Each "core" runs 4-wavefronts (aka: instruction pointers) per clock tick, which is MIMD.

If you have fewer than 4-wavefronts running at any given time, you've got an underutilized CU. That's 256-SIMD lanes you need at a minimum to fully utilize any CU from an AMD Vega.

They happen to scale up to 10x wavefronts per vALU (aka: 40-wavefronts maximum). At least, if your kernels use few enough registers / __shared__ memory. But even if we remove all the SMT-like features in an AMD Vega CU, we still have 4x instruction pointers being juggled by the underlying system.

Which should be MIMD by any sane definition. (4 instruction pointers is MI or "multiple instructions", each of which is a SIMD instruction, so MD is also happening).

---------

Note that SMT / Hyperthreading seems to be considered MISD in Flynn's original 1966 paper. So SMT + SIMD == MIMD, in my opinion. These modern GPUs didn't exist back in 1966, so we don't know for sure how Flynn would have categorized today's computers.

But honestly, I'd say its somewhat insane to be reading a paper/organization scheme from 1966 and trying to apply its labels on computers and architectures invented 50-years later.

joe_the_user · on Aug 30, 2021

Well, for the purpose of designing and running otherwise arbitrary algorithms/code, it seems like four independent SIMD core/chips (with 1000/many kernels each) is quite different from a 1000 thousand cores each running instructions independently. The latter offers more options.

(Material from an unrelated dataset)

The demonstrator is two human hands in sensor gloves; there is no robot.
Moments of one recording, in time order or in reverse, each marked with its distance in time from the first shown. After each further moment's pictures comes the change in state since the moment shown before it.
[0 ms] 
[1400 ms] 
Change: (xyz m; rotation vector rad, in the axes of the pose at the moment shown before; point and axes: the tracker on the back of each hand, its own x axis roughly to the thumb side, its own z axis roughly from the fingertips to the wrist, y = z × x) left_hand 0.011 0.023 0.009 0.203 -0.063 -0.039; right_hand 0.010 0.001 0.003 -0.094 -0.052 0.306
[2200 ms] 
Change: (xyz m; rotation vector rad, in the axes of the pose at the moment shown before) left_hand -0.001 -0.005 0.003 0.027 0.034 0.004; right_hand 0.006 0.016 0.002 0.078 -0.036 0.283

dragontamer · on Aug 30, 2021

There are 64 CUs per AMD Vega (a GPU from 2017 mind you: top end back then but just kinda middle-of-the-road these days).

So each CU runs natively 4-wavefronts (and scales to 40-wavefronts as resources allow). Each wavefront is a 64-wide SIMD, with 256-SIMD lanes total running per CU.

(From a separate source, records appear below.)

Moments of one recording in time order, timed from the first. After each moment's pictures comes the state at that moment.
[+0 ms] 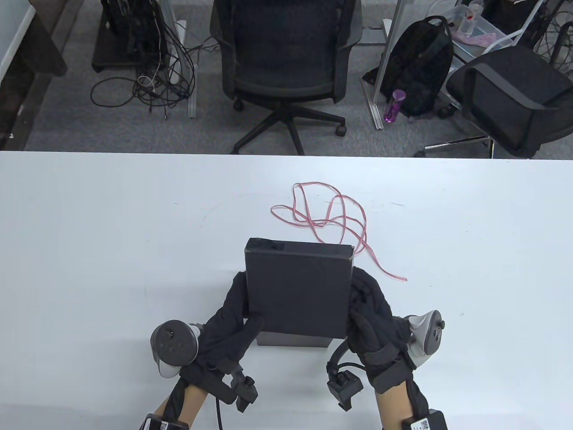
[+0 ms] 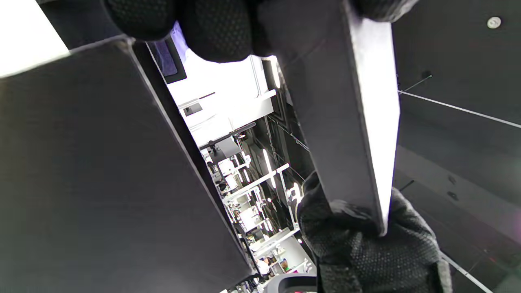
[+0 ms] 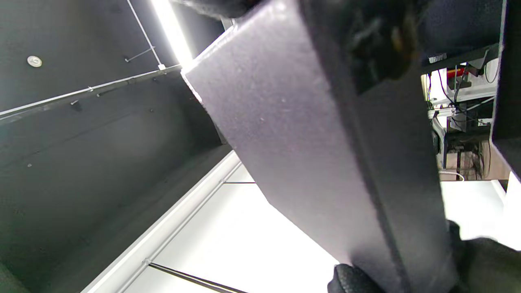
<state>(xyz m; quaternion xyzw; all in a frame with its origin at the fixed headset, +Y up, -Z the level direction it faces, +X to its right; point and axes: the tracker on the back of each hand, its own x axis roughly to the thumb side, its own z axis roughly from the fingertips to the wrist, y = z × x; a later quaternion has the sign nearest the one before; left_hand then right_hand) -0.141 -0.696 -0.136 0.07 -0.22 0.57 0.79 0.158 -0.676 -0.166 0.23 -0.02 0.56 0.80</state>
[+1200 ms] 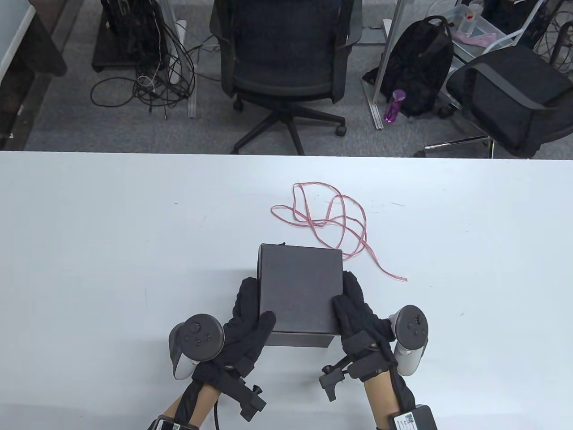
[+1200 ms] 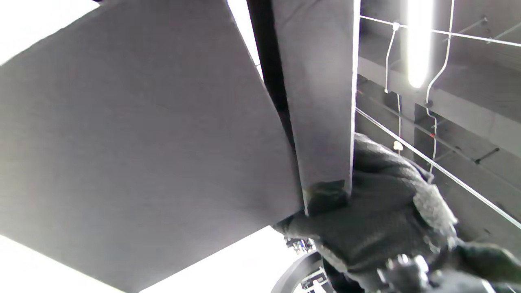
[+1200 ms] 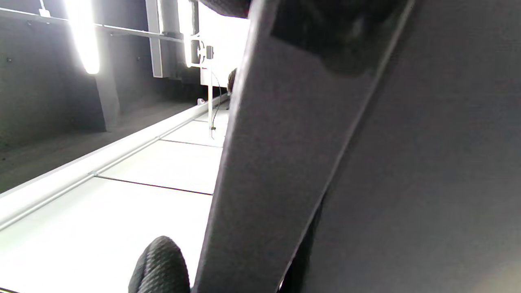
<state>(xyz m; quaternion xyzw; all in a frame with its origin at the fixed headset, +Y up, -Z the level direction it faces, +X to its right) -0.122 -0.715 -0.139 -0.04 -0.16 0.53 0.83 0.152 -0.717 -0.173 0.09 0.05 0.71 0.70</state>
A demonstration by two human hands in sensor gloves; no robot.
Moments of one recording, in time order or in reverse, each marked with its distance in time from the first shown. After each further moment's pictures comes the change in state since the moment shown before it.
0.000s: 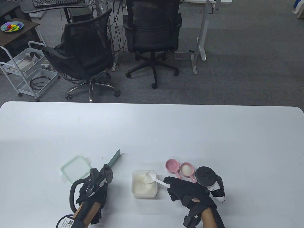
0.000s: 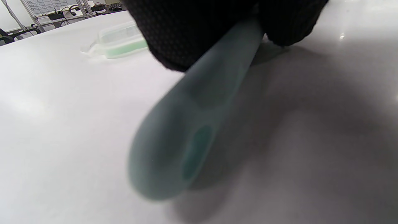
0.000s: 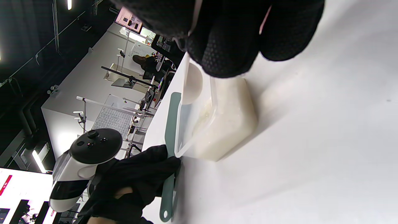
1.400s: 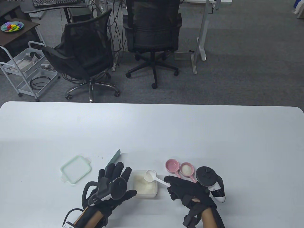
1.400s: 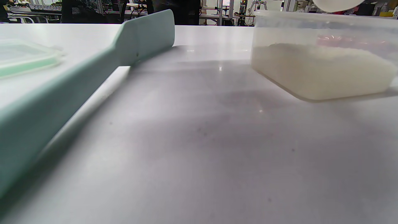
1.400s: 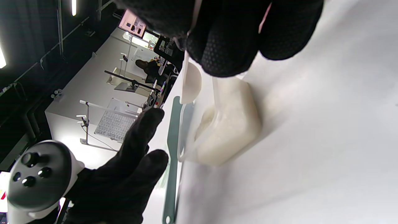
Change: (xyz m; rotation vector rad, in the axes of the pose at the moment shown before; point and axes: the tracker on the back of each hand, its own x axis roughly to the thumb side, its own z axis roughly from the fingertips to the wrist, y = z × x) left_hand 0.036 0.012 0.049 0.158 -0.571 0.064; right_hand 0.002 -0.002 0.001 -0.042 -0.028 -0.014
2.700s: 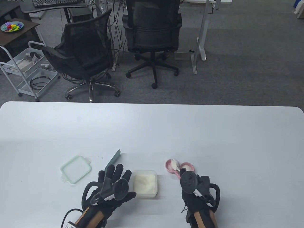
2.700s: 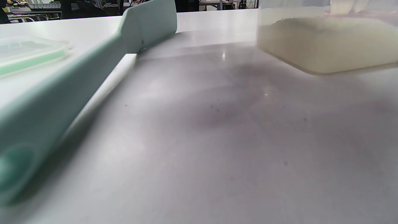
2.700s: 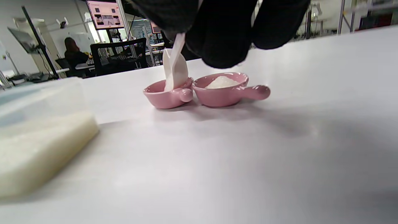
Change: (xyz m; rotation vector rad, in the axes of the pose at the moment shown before) left_hand 0.005 -0.003 -0.001 -0.065 0.012 -0.068; right_hand 0.022 0.015 0.002 -0.391 0.236 0.956
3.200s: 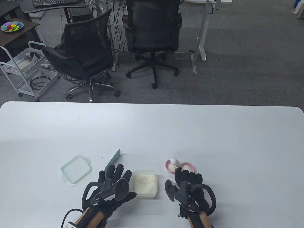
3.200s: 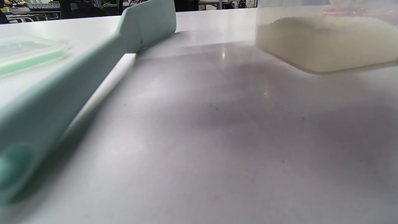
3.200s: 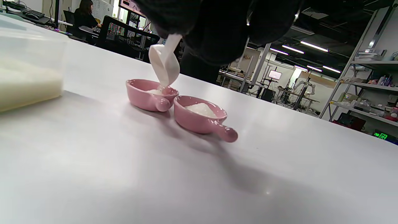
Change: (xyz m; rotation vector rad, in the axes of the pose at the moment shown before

That's 16,384 "threads" of execution on a 4-year old GPU before all cores are "lit up" and utilized... with the option to have up to 163,840 "threads" at max 40-way occupancy (useful if you have low register usage per kernel and a dependency on something that's high-latency for some reason). These are mapped into 4096 physical SIMD-lanes / "threads" that physically execute per clock tick.

---------

At any given time, there are only 256 instruction pointers actually being executed. Which is where and how a GPU manages to be efficient (but also the weakness of a GPU: why it has issues with "branch divergence").

EDIT: The general assumption of the SIMD model of computers (like GPUs) is that line#250 is probably going to be executed by many, many "threads". So these "threads" instead become SIMD lanes, and are batched together to execute line #250 all together, saving power on decoding, instruction pointer tracking, the stack, etc. etc.

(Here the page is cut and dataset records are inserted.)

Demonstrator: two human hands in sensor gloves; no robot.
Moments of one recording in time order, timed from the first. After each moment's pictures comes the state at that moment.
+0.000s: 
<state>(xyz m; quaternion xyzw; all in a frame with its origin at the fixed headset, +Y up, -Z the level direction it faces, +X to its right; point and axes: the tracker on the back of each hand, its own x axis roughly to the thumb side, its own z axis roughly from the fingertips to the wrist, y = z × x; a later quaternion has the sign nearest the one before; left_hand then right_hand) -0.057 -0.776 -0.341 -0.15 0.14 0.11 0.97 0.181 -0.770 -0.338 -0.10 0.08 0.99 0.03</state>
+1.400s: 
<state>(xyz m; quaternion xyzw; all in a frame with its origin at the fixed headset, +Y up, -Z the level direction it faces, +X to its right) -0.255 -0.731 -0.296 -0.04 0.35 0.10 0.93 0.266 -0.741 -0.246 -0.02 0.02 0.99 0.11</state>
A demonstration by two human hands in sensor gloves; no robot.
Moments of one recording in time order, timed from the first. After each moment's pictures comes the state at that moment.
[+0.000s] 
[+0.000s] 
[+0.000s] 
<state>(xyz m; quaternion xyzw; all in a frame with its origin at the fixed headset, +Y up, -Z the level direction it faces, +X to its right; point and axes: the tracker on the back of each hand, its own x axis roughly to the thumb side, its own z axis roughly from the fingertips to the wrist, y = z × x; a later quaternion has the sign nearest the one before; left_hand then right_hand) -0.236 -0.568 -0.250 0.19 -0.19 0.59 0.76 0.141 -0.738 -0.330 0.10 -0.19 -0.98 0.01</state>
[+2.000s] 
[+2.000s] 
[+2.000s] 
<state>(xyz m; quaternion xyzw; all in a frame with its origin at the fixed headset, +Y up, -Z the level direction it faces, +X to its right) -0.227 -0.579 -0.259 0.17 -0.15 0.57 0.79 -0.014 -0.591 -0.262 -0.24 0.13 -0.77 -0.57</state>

As long as enough threads are doing similar things all together, its more efficient to batch them up as a 64-wide AMD wavefront or 32-wide NVidia block. The programmer must be aware of this assumption. However, the underlying machine still has gross amounts of flexibility in terms of how to implement it. So it could be an MIMD machine under the hood, even if the programming model is SIMD.

-----

There's also the issue that when you KNOW 64-lanes are working together, you have assurances of where the data is. Things like bpermute and permute instructions can exist (aka: shuffle the bytes between the lanes) because you know all 64 lanes are on the same line of code. So in practice, cross-thread collaboration (such as prefix-sum, scan operations, compress, expand...) are more efficient on SIMD model than the equivalent mutex/atomic/compare-and-swap style programming of CPUs.

Something like a Raytracer (bounce these 64-simulated light paths around), and organizing which ones go where (compress into hit_array vs compress into miss_array) are fundamentally more efficient on the GPU/SIMD style programming, than the heavy CPU-based threaded model.

joe_the_user · on Aug 31, 2021

Thanks for the at-length reply.

I should make it clearer - I'm looking to run that's data-intenive, structurally MIMD but with some SIMD aspects. I'm trying to figure out the most cost-effective chip with which to do this.

The other question is whether chips like Esperanto's product have effective primitive for reduce operations and how much general memory through-put they have compared to a GPU.